Anyone understand what these instructions are asking, and know how to write this in assembly?

Question

Problem- Using the Intel86 simulator, given three one-byte numbers X, Y and Z (1<X,Y,Z<100), write the code that computes the modular exponentiation X^y mod Z (Example, X=4, Y=3, Z=5 result = 4). X, Y and Z ARE FOUND in memory positions 107H, 108H and 109H of your program, so make sure you do not use those bytes for instructions.
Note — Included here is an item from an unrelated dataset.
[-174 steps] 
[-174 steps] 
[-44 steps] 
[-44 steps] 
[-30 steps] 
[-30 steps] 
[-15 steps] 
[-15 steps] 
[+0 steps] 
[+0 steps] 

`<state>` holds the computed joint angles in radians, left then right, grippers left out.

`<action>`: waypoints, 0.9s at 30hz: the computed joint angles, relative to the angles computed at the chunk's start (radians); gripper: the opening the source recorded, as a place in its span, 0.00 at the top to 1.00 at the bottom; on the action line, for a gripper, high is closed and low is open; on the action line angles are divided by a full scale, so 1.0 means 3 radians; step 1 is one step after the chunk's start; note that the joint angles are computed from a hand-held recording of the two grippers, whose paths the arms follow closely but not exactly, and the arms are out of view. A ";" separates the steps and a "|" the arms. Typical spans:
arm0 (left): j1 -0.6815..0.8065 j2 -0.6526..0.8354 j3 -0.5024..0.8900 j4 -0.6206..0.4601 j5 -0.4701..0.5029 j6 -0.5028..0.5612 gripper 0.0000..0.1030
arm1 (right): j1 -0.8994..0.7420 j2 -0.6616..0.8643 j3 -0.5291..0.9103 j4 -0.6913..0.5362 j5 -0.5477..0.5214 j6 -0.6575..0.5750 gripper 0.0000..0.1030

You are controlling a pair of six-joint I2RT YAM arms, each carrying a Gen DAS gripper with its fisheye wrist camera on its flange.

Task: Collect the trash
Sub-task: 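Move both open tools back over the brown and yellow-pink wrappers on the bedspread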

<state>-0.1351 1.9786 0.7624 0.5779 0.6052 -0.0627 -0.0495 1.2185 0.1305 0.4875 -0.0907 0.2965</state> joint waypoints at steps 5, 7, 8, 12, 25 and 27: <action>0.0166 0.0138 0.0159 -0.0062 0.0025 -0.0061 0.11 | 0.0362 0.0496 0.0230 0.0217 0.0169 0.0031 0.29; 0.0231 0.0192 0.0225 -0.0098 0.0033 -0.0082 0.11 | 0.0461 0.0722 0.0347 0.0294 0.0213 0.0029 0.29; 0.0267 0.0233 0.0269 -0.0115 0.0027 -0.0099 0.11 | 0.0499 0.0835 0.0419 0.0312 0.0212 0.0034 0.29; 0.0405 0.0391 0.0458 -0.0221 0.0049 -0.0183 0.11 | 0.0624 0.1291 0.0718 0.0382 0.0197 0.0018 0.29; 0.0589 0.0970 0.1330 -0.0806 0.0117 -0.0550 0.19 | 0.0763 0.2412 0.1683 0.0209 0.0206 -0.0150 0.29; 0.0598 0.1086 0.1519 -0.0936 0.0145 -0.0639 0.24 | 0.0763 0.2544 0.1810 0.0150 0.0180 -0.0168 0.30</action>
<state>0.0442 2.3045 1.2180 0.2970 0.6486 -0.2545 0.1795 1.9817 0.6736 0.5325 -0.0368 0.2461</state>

The result of the calculation should must be stored in DL.The algorithm code to be used to compute the modular exponentiation X^y mod Z is: d,1. Assume that Y is represented by bits Yk,Yk-1,Yk-2,...Y0 For j <-- k down to zero d <-- (dd) % Z IF Y1 == 1 then d <-- (dX) % Z result is in d.

Answer 1

Seems the algorithm is poorly worded, and also backwards, assuming the goal is to repeatedly square X mod Z to speed up the process.

    R = 1;
    goto loop1;
loop0: 
    if(Y & 1) /* if least signficant bit of Y is set */
        R = (R * X) % Z;
    X = (X * X) % Z
    Y = (Y >> 1) /* logical (unsigned) shift right) */
loop1:
    if(Y != 0)
        goto loop0;
    DL = R;

Answer 2

I guess there is a typo "IF Y1 ..." should be "IF Yj ...". Also the algorithm is incomplete, there should be a shift anywhere. Here is an example for the algorithm in C:

#include <stdio.h>
int main (void)
{
    unsigned char X = 4, Y = 3, Z = 5;

    printf("(%d ^ %d) %% %d = ",X,Y,Z);

    unsigned int d = 1;
    for (int j=7; j>=0; --j)
    {
        d = (d*d) % Z;
        if (Y & 0x80)           // leftest bit (Yj) set?
        {
            d = (d * X) % Z;
        }
        Y <<= 1;
    }

    printf("%d\n", d);

    return 0;
}

If I only knew what "Intel86 simulator" is ... ;-)